The great thing about working for a book store is that you get your eyes opened to books you otherwise would have passed by. Every Thursday at 10am, part of the Marketing Department of Half Price Books meets with one of the New Book Buyers to talk about what titles we are going to promote though signage, email, and yes, the book club. I was given the job of coming up with eight questions for every book club title we choose. So, it’s also my job to read every book club title we choose. Most of them I like, a few are meh, and a couple I desperately wish I could get back the hours I wasted reading them. A Man Called Ove, our August/September book club title, by Fredrik Backman is the best book club title we have ever chosen. But if we hadn’t chosen it, I never would have read it, which would have been a shame, because I truly believe it’s the best book I’ve read this year.

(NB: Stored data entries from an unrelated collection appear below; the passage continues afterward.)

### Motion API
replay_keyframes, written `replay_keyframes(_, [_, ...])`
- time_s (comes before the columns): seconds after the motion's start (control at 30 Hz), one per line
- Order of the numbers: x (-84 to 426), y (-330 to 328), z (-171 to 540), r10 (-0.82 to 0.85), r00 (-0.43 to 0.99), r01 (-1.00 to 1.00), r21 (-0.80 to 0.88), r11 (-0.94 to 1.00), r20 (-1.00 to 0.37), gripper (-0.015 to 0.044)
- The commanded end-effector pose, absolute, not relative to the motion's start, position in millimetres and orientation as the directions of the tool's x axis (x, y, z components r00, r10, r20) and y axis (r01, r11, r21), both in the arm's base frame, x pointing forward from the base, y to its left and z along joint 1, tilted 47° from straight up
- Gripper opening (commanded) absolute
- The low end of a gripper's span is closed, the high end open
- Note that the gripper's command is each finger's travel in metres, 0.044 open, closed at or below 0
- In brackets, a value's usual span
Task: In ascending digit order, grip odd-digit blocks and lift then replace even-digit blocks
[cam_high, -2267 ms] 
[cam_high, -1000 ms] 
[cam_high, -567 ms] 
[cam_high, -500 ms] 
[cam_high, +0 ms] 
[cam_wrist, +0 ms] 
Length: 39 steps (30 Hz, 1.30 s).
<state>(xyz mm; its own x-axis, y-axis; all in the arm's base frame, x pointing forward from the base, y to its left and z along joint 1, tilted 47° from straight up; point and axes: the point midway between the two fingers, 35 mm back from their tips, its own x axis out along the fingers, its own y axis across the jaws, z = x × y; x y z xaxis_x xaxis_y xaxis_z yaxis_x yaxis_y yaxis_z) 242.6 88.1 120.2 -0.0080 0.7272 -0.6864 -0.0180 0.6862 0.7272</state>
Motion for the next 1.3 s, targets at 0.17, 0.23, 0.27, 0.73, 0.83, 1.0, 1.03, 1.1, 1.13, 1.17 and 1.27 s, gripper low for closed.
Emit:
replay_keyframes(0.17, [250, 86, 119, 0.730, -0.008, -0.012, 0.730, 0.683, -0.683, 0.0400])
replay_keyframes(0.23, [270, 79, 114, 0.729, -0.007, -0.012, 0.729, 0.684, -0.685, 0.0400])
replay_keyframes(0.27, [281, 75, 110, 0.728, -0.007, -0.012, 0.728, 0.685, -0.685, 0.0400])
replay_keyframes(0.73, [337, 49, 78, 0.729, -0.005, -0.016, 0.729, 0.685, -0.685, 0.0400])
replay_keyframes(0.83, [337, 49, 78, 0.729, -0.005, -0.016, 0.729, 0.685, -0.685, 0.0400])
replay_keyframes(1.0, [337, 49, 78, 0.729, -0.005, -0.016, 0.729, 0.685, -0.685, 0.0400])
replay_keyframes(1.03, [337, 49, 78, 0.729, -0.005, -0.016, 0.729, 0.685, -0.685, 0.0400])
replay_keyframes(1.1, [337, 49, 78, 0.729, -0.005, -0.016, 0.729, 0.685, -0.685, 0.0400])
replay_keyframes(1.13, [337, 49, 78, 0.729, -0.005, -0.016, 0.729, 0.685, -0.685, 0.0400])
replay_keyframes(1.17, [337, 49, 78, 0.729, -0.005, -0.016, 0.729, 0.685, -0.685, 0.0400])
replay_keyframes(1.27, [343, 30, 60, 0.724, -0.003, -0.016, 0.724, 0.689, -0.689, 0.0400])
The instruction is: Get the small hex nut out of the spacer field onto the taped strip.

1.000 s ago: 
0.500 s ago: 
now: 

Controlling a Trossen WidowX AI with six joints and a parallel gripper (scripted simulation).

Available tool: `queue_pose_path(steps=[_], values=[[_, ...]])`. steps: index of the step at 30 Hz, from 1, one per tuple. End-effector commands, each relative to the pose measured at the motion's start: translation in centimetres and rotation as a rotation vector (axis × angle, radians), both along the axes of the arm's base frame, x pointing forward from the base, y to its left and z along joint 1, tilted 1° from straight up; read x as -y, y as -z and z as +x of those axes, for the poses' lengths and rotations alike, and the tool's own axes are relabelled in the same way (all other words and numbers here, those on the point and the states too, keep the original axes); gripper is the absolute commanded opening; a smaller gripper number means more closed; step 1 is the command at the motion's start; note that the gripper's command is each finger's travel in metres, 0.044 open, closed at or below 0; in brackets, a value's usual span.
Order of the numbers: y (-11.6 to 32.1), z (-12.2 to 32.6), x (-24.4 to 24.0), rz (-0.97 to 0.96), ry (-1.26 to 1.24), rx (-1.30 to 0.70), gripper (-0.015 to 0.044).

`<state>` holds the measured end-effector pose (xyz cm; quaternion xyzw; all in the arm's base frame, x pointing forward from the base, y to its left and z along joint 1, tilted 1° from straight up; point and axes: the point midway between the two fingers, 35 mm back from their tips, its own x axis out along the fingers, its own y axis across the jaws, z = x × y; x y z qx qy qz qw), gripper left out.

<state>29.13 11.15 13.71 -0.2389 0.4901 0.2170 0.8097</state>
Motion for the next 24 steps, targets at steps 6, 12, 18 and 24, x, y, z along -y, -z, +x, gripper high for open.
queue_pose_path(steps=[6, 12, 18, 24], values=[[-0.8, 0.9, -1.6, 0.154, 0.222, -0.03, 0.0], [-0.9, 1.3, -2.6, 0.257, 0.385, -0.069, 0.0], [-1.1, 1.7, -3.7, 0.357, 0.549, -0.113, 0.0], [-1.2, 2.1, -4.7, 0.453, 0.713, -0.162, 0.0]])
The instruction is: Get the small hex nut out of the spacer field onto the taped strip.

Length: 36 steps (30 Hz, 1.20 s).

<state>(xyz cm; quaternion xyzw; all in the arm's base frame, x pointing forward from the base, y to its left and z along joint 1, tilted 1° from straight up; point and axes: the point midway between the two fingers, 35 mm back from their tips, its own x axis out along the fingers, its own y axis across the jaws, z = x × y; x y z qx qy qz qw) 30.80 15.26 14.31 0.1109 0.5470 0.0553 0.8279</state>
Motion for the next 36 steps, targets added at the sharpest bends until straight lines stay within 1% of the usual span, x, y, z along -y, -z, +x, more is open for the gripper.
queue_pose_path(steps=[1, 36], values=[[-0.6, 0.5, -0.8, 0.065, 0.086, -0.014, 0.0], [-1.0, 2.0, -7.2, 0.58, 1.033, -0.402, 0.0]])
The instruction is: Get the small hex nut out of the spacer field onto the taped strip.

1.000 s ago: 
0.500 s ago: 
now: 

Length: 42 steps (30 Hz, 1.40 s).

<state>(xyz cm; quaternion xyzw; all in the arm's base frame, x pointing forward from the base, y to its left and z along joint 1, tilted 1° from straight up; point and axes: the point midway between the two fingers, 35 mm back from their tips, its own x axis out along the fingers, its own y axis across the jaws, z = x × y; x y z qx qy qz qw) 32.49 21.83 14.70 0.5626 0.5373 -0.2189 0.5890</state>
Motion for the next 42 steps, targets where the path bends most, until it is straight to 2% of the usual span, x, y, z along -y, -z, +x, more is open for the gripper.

A Man Called Ove is a Swedish novel about a fifty-nine-year-old man called Ove (bet you never would have guessed that) who is forced into early retirement, so he spends his time patrolling the neighborhood, putting bikes back into the bike shed, making sure people are recycling correctly and complaining about dogs who pee on his paving stones. All his neighbors think of him as the “bitter neighbor from hell,” and he doesn’t think much of them either, coming up with descriptive names for them like “the Lanky One” and “the Weed” because he can’t be bothered to learn their real names. Then an accident prone man, his pregnant wife and their two girls move in next to him (smashing his mailbox in the process), and through a series of humorous and somewhat touching events they force Ove to come out of his shell and engage with his neighbors. As Ove’s life is invaded by this family, you learn about Ove, and how he became the cranky old coot everyone believes him to be.
Backman uses clever chapter titles to draw in his readers, and the bittersweet humor that runs through the book makes Ove an endearing character. I don’t want to give too much of the story away, so I’m not going to tell you why he tries to buy an iPad or why he needs to put up a hook, or why one of my favorite characters is a cat. What I am going to tell you is you need to read this book.